Ratio dividend yield tells the investor how much money the income on their inventory investment in a company. This is calculated by dividing the annual cash dividend per share with the current market price of the stock. This can be compared with the interest rate on high-quality debt securities pays interest, such as government bonds and Treasury notes, which is safe.
Book value per share is calculated by dividing the total shareholders ' equity divided by the total number of shares, the shares are excellent. EPS is more important to establish the market value of one share, book value per share for the action of the registered value of the assets of the company less its liabilities, net assets from a backup copy of the shares of the company shares. It is possible that the market value of a stock is less than the book value per share.

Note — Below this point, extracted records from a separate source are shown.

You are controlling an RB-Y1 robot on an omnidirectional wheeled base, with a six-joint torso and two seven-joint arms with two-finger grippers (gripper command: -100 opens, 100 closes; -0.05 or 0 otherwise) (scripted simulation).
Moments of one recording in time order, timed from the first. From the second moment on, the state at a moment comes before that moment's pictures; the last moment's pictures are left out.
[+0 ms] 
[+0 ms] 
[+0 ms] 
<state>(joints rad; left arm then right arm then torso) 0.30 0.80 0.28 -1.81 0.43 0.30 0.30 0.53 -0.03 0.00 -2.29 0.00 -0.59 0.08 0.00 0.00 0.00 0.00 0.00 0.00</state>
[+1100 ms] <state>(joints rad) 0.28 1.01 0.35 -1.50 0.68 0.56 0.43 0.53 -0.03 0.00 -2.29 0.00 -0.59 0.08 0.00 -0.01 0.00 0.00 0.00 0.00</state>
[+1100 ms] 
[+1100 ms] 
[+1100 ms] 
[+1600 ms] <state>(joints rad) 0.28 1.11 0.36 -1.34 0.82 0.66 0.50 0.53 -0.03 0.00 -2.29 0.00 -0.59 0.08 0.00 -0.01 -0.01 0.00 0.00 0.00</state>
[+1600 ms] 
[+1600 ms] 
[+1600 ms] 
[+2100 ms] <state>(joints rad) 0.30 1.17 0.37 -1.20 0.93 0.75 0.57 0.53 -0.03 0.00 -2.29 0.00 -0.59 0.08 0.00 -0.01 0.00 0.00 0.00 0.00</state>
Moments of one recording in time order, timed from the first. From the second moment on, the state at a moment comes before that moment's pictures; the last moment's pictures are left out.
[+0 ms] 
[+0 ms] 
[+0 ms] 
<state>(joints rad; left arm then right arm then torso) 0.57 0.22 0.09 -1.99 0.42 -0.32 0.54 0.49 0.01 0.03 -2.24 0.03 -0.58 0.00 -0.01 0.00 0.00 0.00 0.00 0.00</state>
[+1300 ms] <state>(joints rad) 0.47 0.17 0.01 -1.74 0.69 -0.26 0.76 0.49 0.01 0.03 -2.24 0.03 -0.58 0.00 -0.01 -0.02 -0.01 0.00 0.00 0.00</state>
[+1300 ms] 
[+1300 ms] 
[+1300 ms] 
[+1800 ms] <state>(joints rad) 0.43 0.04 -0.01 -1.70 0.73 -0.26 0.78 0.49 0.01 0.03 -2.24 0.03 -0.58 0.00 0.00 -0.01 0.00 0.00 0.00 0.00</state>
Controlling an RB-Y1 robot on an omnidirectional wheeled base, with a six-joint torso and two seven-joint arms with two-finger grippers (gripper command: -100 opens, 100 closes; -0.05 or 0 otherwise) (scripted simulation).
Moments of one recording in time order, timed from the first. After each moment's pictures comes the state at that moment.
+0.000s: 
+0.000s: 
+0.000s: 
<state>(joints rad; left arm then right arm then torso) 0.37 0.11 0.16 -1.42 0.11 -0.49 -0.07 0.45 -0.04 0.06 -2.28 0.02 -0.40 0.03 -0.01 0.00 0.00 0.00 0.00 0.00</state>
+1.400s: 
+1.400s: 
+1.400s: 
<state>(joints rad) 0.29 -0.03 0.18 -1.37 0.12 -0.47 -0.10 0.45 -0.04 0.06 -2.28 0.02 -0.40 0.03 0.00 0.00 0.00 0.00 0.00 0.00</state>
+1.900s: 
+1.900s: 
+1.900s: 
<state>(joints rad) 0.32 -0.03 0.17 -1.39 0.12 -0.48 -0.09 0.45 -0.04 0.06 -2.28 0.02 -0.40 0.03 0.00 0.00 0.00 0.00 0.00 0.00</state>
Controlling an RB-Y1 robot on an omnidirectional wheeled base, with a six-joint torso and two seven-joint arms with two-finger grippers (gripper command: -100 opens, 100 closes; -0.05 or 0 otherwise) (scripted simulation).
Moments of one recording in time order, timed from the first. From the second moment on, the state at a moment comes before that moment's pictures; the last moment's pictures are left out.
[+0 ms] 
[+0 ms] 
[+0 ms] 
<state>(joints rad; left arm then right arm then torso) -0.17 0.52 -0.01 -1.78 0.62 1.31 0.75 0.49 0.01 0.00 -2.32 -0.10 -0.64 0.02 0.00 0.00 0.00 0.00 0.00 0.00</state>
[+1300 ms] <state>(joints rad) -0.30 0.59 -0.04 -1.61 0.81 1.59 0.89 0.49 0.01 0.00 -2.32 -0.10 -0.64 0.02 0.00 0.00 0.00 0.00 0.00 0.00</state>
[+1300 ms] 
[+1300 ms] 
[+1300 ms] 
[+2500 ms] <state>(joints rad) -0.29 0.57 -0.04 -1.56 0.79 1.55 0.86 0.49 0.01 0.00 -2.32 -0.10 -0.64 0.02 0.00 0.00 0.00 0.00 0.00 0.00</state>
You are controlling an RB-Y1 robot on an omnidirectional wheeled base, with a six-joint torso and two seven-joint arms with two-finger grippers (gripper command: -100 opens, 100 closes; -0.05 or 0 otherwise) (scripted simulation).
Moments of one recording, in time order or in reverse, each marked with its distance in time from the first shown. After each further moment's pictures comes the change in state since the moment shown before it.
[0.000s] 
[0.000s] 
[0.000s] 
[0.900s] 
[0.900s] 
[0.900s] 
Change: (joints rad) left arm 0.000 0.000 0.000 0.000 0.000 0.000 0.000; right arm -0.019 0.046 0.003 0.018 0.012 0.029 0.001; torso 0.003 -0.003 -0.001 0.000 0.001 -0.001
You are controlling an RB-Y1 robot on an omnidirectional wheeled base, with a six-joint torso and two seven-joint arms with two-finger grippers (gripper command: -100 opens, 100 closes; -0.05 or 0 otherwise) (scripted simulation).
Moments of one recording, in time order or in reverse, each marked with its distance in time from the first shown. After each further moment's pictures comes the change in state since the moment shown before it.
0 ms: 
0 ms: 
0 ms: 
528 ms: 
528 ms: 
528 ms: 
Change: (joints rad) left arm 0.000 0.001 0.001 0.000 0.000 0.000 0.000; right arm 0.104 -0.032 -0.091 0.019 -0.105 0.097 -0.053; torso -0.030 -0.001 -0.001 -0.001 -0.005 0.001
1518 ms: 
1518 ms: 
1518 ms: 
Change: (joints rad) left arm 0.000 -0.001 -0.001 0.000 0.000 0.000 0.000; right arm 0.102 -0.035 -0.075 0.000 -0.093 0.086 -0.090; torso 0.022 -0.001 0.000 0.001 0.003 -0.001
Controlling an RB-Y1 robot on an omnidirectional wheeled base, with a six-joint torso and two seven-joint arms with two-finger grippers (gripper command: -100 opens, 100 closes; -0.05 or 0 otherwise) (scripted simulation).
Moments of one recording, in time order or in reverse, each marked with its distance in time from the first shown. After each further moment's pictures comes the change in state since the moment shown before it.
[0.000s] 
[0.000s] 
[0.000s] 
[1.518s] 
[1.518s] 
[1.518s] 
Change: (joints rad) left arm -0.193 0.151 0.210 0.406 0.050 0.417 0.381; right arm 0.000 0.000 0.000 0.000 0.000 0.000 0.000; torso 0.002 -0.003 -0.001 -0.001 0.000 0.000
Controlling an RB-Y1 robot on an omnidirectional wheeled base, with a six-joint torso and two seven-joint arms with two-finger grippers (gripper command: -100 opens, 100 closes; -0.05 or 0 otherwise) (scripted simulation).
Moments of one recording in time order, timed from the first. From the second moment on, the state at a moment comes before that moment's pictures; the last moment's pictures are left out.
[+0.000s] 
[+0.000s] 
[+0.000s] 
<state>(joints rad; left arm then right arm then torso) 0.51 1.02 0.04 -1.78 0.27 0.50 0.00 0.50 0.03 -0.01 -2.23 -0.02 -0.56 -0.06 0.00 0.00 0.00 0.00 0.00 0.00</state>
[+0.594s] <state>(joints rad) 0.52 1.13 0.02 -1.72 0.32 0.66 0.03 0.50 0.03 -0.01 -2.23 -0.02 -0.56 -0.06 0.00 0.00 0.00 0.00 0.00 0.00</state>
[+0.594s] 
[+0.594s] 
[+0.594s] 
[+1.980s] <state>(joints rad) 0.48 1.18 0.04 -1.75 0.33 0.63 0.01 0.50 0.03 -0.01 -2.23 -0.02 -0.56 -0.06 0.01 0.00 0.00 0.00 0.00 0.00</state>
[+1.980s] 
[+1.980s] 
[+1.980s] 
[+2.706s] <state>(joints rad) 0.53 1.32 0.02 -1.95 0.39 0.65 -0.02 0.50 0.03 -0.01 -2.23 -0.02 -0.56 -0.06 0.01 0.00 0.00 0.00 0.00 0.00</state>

Return on equity (ROE) tells how much profit earned a bus8iness compared to the carrying amount of its own resources. This relationship is particularly useful for private companies, which have no way to determine the current value of the equity. ROE is calculated also with regard to public undertakings, but it plays a secondary role to other relationships. ROE is calculated by dividing the net profit of equity.
The current ratio is a measure of a company in the short term solvency, in other words, its ability to pay obligations that in the near future as a result. This relationship is a rough indicator of whether cash on hand plus can collect from debtors and sale of the inventory will be enough to pay the obligations set out in the following period will be paid. It is calculated by current assets by current liabilities. Companies are expected to maintain a minimum current ratio 2: 1, which means that current assets twice its current obligations.